The wave number of the first emission line in the Balmer series of H-Spectrum is : (R = Rydberg constant)

The wave number for a spectral line in the hydrogen spectrum is given by the Rydberg formula:

$$\bar{\nu} = R \left( \frac{1}{n_1^2} - \frac{1}{n_2^2} \right)$$

where $$\bar{\nu}$$ is the wave number, $$R$$ is the Rydberg constant, $$n_1$$ is the lower energy level, and $$n_2$$ is the higher energy level.

For the Balmer series, the electron transitions end at the $$n = 2$$ level. Therefore, $$n_1 = 2$$. The first emission line corresponds to the smallest energy transition, which is from the next higher level, $$n_2 = 3$$, down to $$n_1 = 2$$.

Substituting $$n_1 = 2$$ and $$n_2 = 3$$ into the formula:

$$\bar{\nu} = R \left( \frac{1}{2^2} - \frac{1}{3^2} \right)$$

Calculate the squares: $$2^2 = 4$$ and $$3^2 = 9$$, so:

$$\bar{\nu} = R \left( \frac{1}{4} - \frac{1}{9} \right)$$

To subtract these fractions, find a common denominator.

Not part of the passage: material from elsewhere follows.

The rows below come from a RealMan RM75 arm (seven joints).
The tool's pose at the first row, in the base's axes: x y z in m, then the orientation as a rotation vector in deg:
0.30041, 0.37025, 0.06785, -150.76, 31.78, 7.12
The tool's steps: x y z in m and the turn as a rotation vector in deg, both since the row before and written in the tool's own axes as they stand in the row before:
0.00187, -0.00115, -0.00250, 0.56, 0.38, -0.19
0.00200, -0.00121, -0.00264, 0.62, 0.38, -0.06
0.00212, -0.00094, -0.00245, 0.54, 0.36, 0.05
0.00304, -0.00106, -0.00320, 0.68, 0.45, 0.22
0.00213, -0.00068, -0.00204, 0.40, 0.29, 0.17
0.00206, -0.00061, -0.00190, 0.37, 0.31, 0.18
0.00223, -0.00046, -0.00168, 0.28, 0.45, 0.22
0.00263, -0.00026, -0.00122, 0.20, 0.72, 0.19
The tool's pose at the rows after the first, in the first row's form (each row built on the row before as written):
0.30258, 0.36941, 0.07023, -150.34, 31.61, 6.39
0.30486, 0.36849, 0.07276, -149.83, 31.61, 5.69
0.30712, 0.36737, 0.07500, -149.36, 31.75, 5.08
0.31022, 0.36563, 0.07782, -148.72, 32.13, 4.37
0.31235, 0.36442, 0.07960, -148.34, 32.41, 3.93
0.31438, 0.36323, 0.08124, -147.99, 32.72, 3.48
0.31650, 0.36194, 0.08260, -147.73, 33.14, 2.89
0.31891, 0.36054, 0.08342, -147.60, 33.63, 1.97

The least common multiple of 4 and 9 is 36. Rewrite each fraction:

$$\frac{1}{4} = \frac{9}{36}, \quad \frac{1}{9} = \frac{4}{36}$$

Now subtract:

$$\frac{9}{36} - \frac{4}{36} = \frac{5}{36}$$

Therefore:

$$\bar{\nu} = R \times \frac{5}{36} = \frac{5}{36}R$$

Comparing with the options, $$\frac{5}{36}R$$ corresponds to option A.

Hence, the correct answer is Option A.